Everything in the entries below except the pictures must be returned exactly.
*** Opening of Data records ***
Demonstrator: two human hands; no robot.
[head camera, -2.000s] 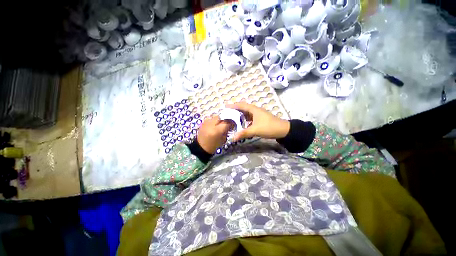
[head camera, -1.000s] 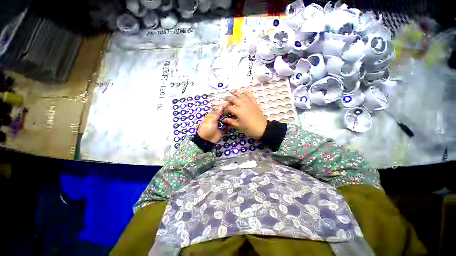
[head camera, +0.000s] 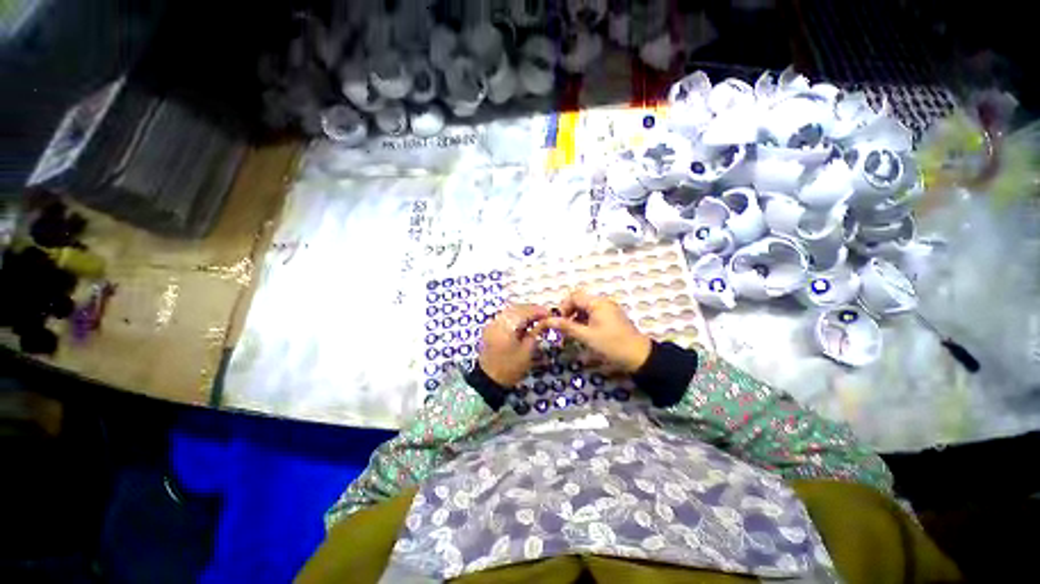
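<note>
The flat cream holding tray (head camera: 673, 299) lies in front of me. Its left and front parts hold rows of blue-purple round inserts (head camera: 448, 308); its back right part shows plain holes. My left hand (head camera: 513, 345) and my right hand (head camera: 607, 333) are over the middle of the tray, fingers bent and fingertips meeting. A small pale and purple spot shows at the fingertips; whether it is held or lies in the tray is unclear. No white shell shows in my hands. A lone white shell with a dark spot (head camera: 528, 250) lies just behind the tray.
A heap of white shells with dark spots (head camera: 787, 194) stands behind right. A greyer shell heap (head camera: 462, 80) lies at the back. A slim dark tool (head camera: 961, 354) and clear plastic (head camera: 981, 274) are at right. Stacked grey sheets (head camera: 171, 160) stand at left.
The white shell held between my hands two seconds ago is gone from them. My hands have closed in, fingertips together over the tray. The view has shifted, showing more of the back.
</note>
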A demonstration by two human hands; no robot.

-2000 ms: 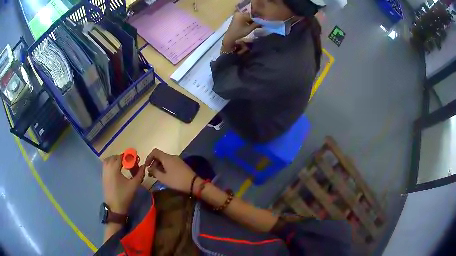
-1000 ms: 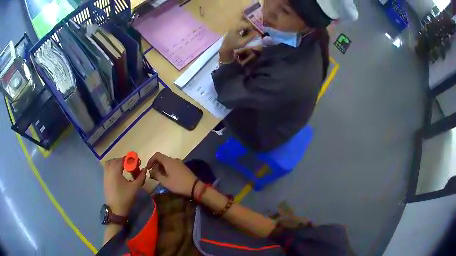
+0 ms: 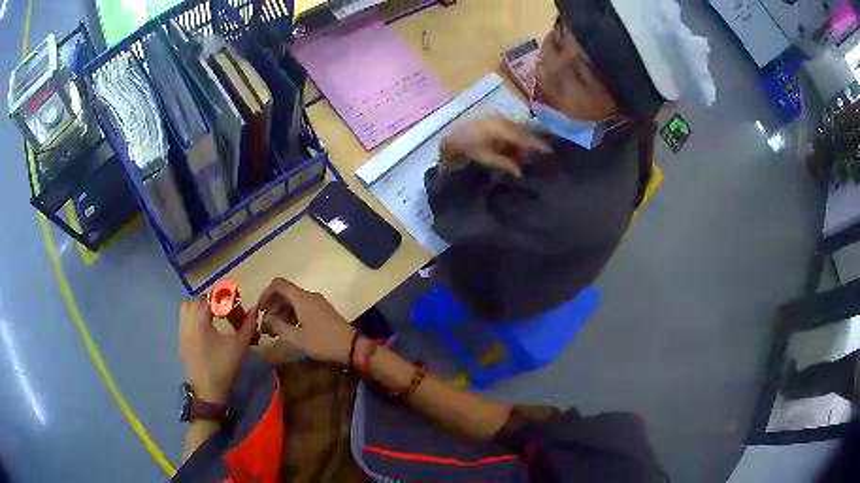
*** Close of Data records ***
Exercise output:
Demonstrator: two human hands; no robot.
[head camera, -2.000s] 
[head camera, -1.000s] 
[head camera, +0.000s] 
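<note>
The flat cream holding tray (head camera: 673, 299) lies in front of me. Its left and front parts hold rows of blue-purple round inserts (head camera: 448, 308); its back right part shows plain holes. My left hand (head camera: 513, 345) and my right hand (head camera: 607, 333) are over the middle of the tray, fingers bent and fingertips meeting. A small pale and purple spot shows at the fingertips; whether it is held or lies in the tray is unclear. No white shell shows in my hands. A lone white shell with a dark spot (head camera: 528, 250) lies just behind the tray.
A heap of white shells with dark spots (head camera: 787, 194) stands behind right. A greyer shell heap (head camera: 462, 80) lies at the back. A slim dark tool (head camera: 961, 354) and clear plastic (head camera: 981, 274) are at right. Stacked grey sheets (head camera: 171, 160) stand at left.
The white shell held between my hands two seconds ago is gone from them. My hands have closed in, fingertips together over the tray. The view has shifted, showing more of the back.
</note>
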A demonstration by two human hands; no robot.

-2000 ms: 
-1000 ms: 
+0 ms: 

The answer requires no further additions.